Jeff Higgins, social media manager for a multinational retail leasing company, recently did consulting work for the Anna Maria Island Chamber of Commerce in Florida. Companies on the island tried adding #AMI to their social media posts without considering who or what else might use it. Use it on Instagram and the result is Korean pop music, anime and glamour shots of women, he says.

“I’ve done these get-togethers for the chambers of commerce and I’ve specifically said, ‘You have to stop using #AMI. It’s not the island.’”

In some cases, a problematic hashtag is a clear error.
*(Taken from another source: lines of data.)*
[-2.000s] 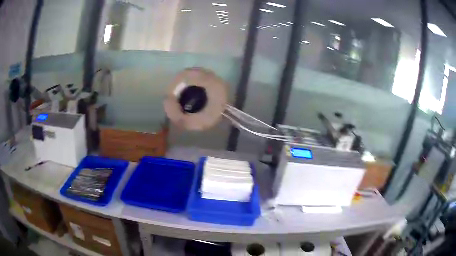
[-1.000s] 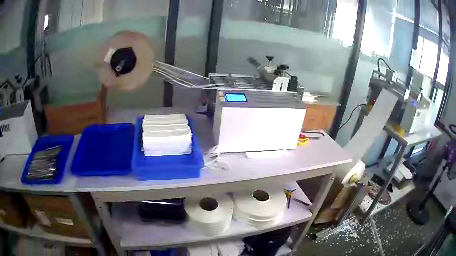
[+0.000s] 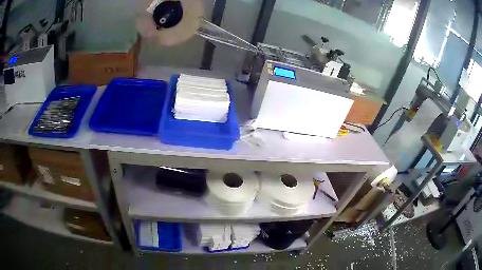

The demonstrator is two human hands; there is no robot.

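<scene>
Neither of my hands is in view. On the bench in front of me stands a cutting machine (image 3: 304,103), a white-grey box with a lit blue screen. White bands run to it from a tan feed reel (image 3: 188,25) at the upper left. Left of the machine, a blue tray (image 3: 201,138) holds a bundle of white strips (image 3: 202,99) in rows. Beside it lies an empty blue tray (image 3: 129,106). Further left, another blue tray (image 3: 87,98) holds dark silvery strips (image 3: 59,114). Crumpled white scrap (image 3: 250,134) lies by the machine's left corner.
A second cutting machine (image 3: 30,75) is at the far left. White material rolls (image 3: 231,193) lie on the lower shelf (image 3: 169,208). Cardboard boxes (image 3: 62,171) stand below left. Another bench (image 3: 459,155) is at the right, and white bits litter the grey floor (image 3: 338,257).
The view has swung right, then down, bringing the lower shelves and floor into sight. The trays and machine stand as before. No hand has appeared.
</scene>
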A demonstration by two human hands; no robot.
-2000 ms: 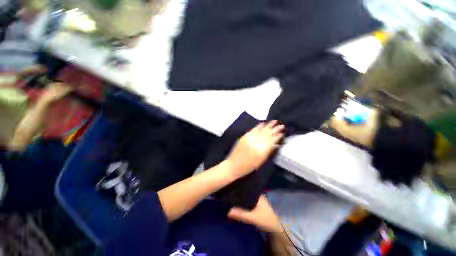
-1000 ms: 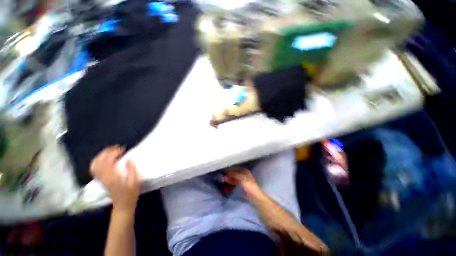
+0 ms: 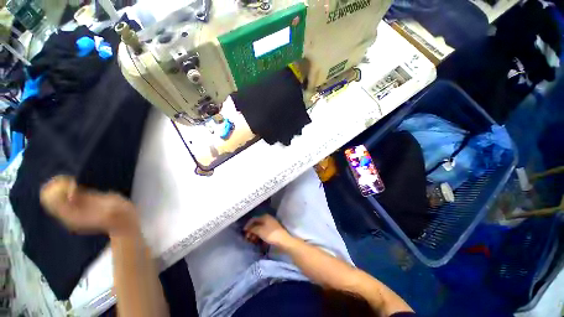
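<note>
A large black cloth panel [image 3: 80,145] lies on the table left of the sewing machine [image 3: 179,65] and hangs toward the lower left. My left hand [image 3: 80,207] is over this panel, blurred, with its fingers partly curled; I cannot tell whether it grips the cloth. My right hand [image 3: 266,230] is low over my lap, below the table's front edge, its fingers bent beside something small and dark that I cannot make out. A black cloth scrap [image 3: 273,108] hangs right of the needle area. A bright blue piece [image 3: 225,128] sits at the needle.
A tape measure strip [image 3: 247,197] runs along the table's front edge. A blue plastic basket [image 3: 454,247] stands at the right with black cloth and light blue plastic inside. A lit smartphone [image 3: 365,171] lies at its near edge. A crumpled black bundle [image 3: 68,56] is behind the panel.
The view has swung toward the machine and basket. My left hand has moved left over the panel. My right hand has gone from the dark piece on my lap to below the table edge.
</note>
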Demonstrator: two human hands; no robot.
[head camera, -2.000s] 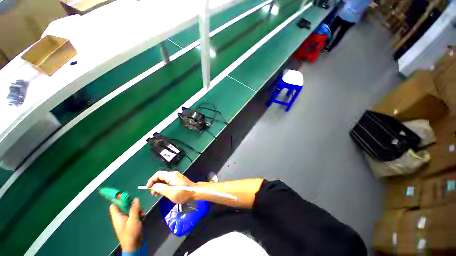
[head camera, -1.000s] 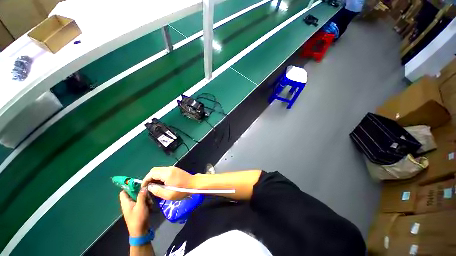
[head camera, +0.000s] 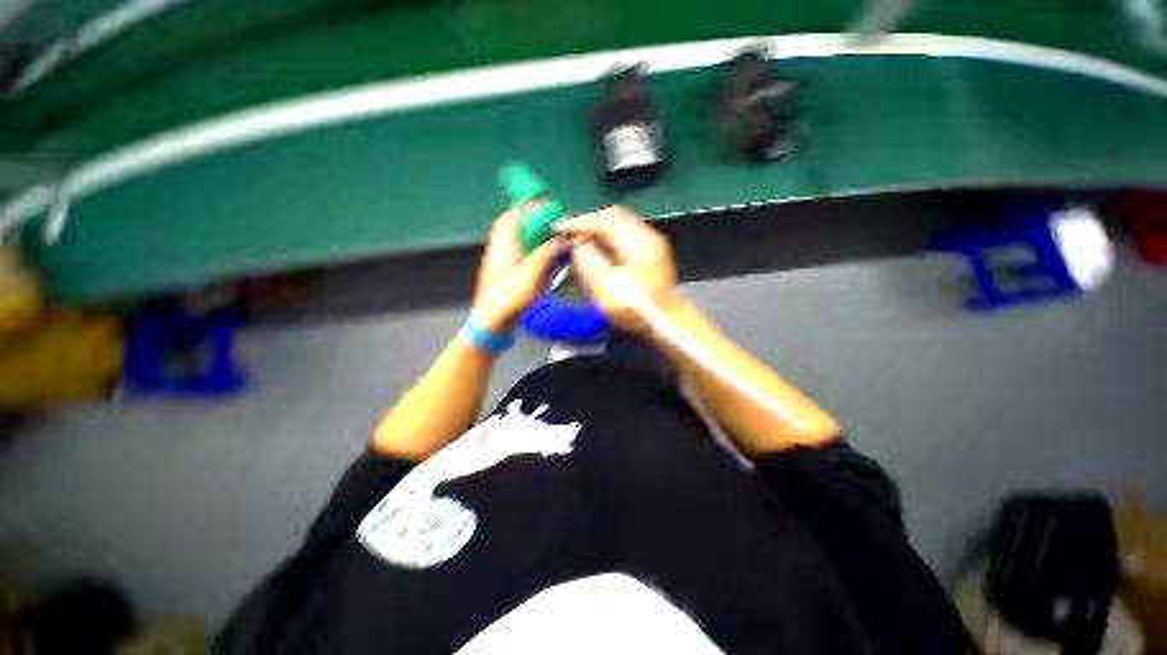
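Observation:
My left hand (head camera: 508, 271), with a blue wristband, holds the green glue gun (head camera: 531, 205) in front of the bench edge, nozzle end pointing away from me. My right hand (head camera: 623, 266) is closed at the rear of the gun with fingertips pinched together. A pale glue stick (head camera: 698, 343) seems to run back from these fingers along my right forearm, but it is blurred. How far the stick sits in the gun is hidden. A black unit with a white label (head camera: 630, 134) lies on the green bench (head camera: 384, 192) beyond my hands.
A second black unit (head camera: 758, 113) lies right of the first, near the white rail (head camera: 448, 92). Below the bench are a blue stool with a white seat (head camera: 1024, 259) at right, another blue stool (head camera: 183, 348) at left, and a blue object (head camera: 564, 320) close to me. A black bag (head camera: 1057, 563) is lower right.
The view has swung so the bench now runs across the top. Since the oldest frame, my right hand has moved from apart to the rear of the glue gun.

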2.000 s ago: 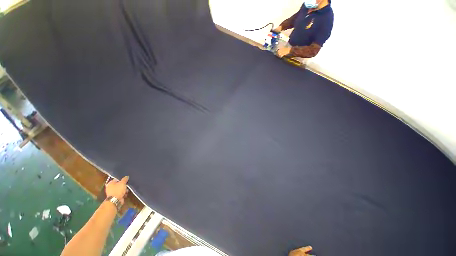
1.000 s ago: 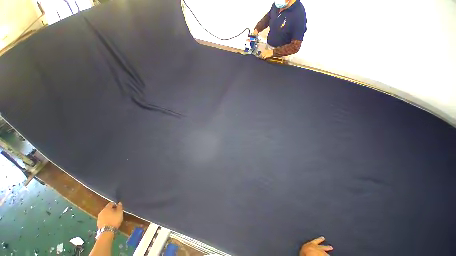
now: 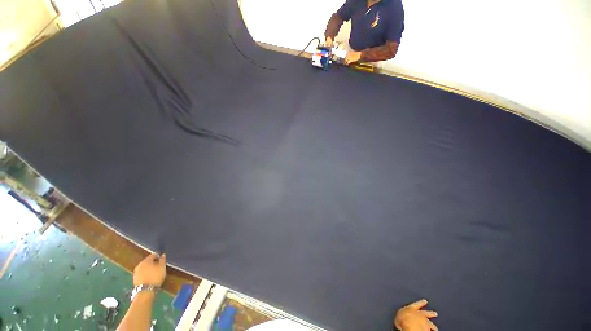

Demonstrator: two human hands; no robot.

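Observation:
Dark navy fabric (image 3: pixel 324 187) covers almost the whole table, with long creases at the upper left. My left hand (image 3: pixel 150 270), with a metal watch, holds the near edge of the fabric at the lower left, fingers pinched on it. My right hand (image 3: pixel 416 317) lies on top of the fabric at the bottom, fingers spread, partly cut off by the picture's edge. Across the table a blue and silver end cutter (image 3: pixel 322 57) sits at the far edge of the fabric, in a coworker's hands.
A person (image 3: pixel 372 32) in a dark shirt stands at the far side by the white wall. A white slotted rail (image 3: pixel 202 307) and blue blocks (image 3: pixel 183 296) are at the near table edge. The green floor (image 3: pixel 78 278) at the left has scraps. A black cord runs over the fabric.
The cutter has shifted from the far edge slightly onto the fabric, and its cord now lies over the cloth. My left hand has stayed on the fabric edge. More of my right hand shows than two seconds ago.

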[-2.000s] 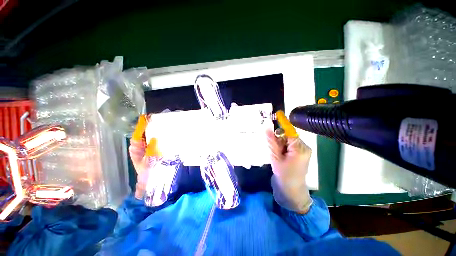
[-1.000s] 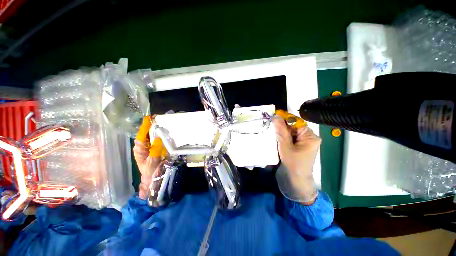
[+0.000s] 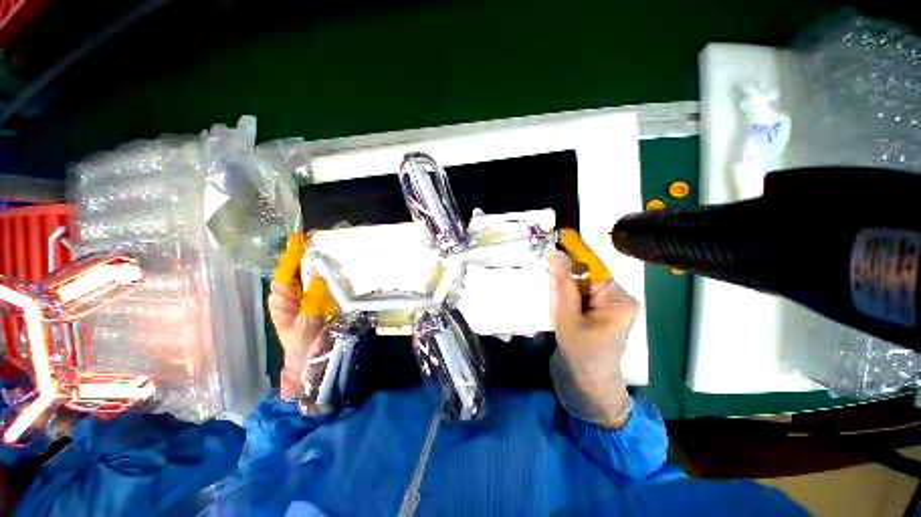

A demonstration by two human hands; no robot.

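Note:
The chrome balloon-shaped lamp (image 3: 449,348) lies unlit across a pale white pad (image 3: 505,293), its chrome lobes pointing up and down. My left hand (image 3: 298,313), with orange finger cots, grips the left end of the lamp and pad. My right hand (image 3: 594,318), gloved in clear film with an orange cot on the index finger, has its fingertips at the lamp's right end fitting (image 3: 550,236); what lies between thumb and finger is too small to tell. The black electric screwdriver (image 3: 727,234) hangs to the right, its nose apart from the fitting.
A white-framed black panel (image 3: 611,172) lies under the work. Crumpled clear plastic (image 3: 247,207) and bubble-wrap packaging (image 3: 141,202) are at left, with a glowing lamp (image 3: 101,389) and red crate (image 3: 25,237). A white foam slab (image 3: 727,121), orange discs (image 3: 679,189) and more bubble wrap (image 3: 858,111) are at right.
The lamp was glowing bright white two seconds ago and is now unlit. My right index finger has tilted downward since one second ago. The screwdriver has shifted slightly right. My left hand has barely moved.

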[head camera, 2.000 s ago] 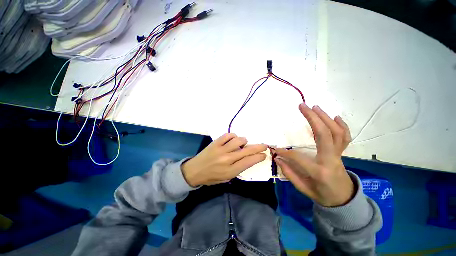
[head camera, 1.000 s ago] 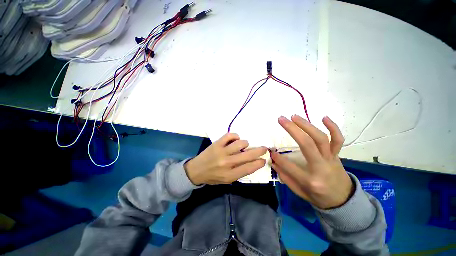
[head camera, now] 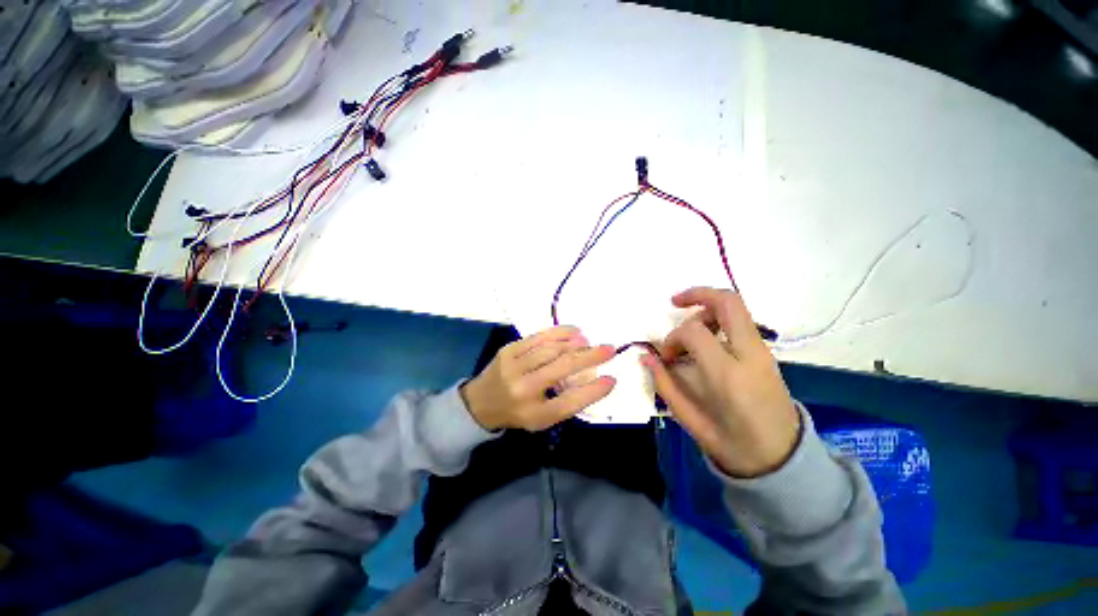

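Note:
A wire harness [head camera: 719,232] of red and dark wires loops over a white panel [head camera: 621,409] at the table edge, the panel hard to tell from the table. A black connector [head camera: 642,171] stands at the loop's top. My left hand [head camera: 531,381] lies on the panel's left side, fingertips on the harness wires. My right hand [head camera: 726,383] pinches a short dark wire between thumb and finger near the panel's middle. Another black connector [head camera: 766,332] shows just right of my right hand. A thin white cable [head camera: 877,274] loops away to the right.
A harness bundle [head camera: 316,163] with black ends lies at the left, its white loops hanging over the edge. Panel stacks [head camera: 205,60] stand at the far left. A blue stool [head camera: 869,481] is below the table at the right. My legs are under the table edge.
My right hand has moved slightly left and its fingers have curled in to the wire. The black connector beside it has come into view. My left hand has shifted only slightly.

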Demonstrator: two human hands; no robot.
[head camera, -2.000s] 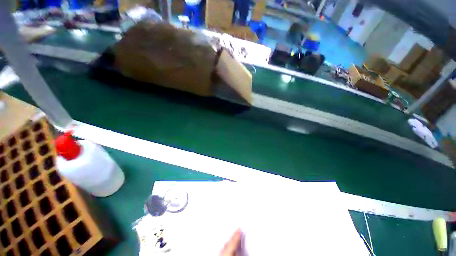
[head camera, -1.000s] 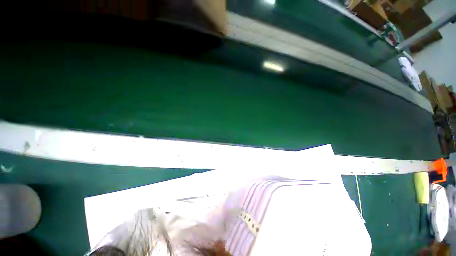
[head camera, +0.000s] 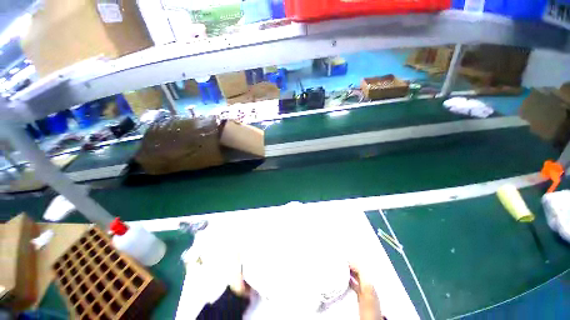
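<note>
A large white plastic housing (head camera: 297, 275) lies over the white sheet (head camera: 215, 240) and blends into it. My left hand (head camera: 240, 290), below a dark sleeve, holds its left edge. My right hand (head camera: 364, 290) holds its right edge, with fingertips at the rim. A small greyish detail shows on the housing's near part, too blurred to name. Small clear and grey items (head camera: 192, 226) lie at the sheet's far left corner.
Brown compartment tray (head camera: 103, 275) and red-capped white bottle (head camera: 139, 242) at left. Thin strips (head camera: 390, 240), yellow-handled tool (head camera: 515, 204) and orange clip (head camera: 552, 175) at right. A carton (head camera: 187, 145) is on the green conveyor (head camera: 325, 179). A shelf (head camera: 262, 51) with a red bin (head camera: 369, 7) crosses above.
The view has lifted and shows the shelf, tray and bottle again. Both hands now show at the housing's sides; the striped, blurred shape over the sheet is gone from view.
</note>
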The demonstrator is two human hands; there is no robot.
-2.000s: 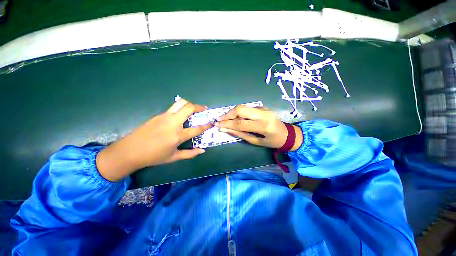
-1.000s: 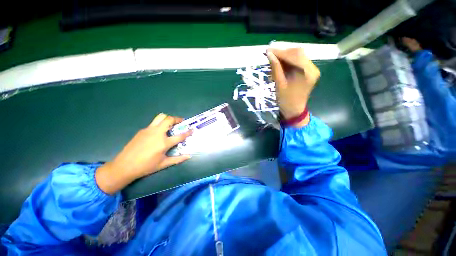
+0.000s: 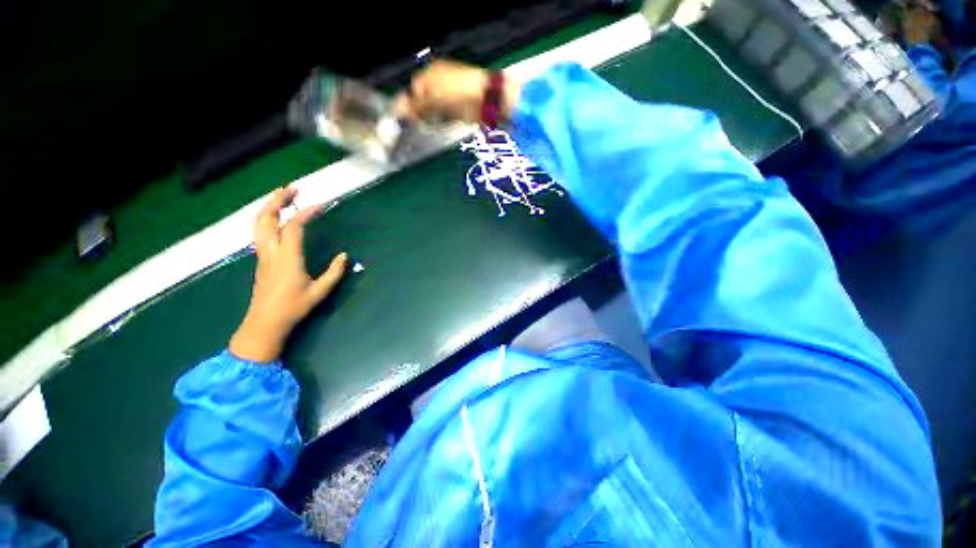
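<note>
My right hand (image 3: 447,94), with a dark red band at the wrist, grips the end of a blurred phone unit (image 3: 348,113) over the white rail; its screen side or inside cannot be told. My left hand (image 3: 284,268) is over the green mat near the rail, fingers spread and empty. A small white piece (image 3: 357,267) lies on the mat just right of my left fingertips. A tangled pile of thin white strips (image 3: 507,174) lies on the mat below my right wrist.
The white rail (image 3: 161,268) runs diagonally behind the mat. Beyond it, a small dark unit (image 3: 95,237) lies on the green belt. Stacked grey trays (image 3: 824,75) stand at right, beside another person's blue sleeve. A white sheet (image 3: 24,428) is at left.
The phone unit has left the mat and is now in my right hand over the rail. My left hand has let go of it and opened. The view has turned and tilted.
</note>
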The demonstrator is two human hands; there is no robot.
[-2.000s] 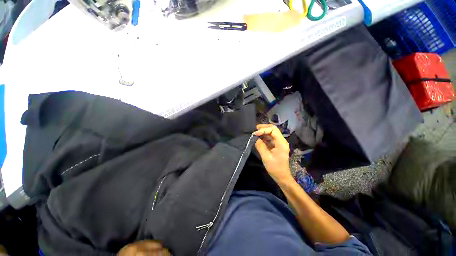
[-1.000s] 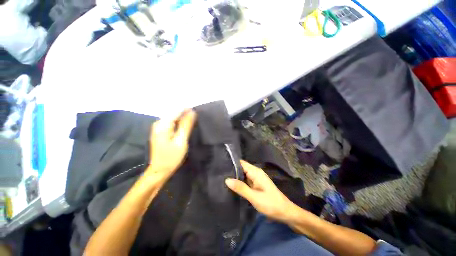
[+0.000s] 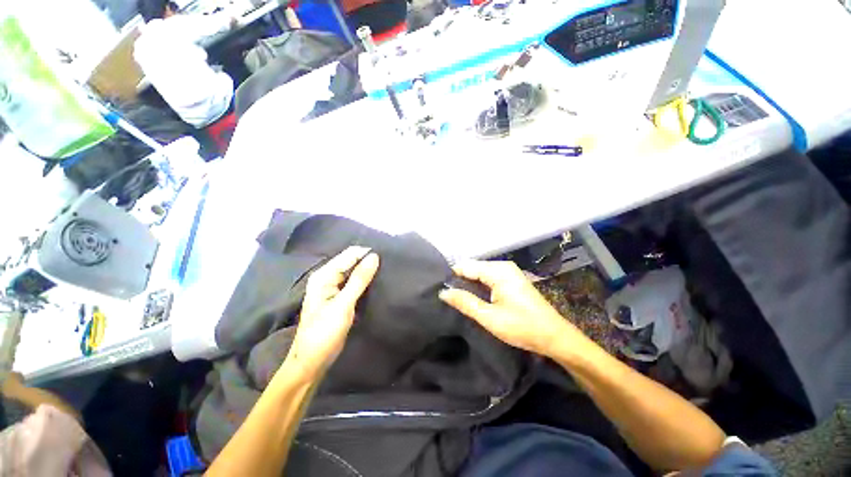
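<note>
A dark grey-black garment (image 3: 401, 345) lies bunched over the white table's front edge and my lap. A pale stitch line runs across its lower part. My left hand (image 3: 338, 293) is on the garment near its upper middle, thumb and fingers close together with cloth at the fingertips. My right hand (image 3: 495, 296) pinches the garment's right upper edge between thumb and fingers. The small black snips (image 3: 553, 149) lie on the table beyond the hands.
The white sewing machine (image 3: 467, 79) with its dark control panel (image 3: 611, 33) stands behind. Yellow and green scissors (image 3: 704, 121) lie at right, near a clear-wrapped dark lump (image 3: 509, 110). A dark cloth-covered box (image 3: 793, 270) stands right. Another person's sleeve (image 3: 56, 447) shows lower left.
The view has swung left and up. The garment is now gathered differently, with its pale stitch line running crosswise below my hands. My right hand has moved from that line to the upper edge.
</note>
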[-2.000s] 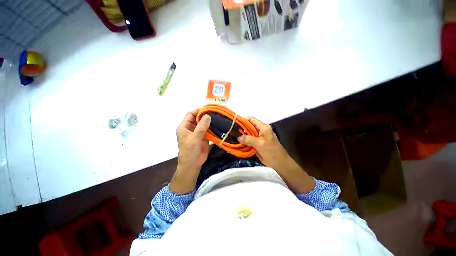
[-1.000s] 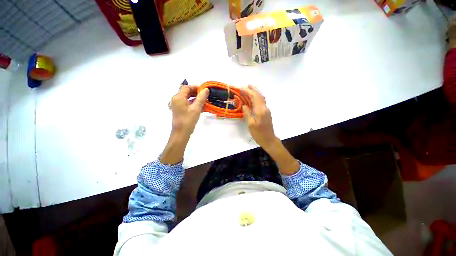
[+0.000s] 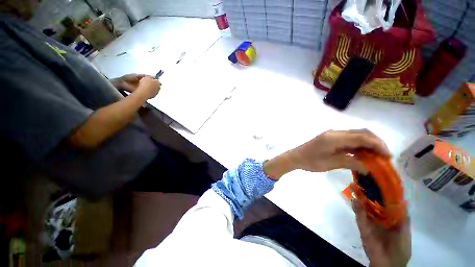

In others, it could be intentional to draw attention from consumers and media. The more stories written, the more free press the company gets.

“The key is to realize that every brand has its own writing voice, the way it communicates online,” said Steven Cohen, an associate professor of marketing at the Johns Hopkins Carey Business School in Baltimore, Maryland. “The key is to leverage that voice to communicate with consumers.”

Cohen thinks the Pokémon example seemed rushed, “like they were moving very quickly, they were trying to get this out there, and perhaps they could have spent more time doing a focus group, doing more studies.”

It’s fine if people laugh with you, said Cohen. It’s not so good if they laugh at you.

Maybe for Pokémon it’s a matter of bad timing.

“Then again, 2020 is such a weird year, it kind of makes sense,” Sternberg said.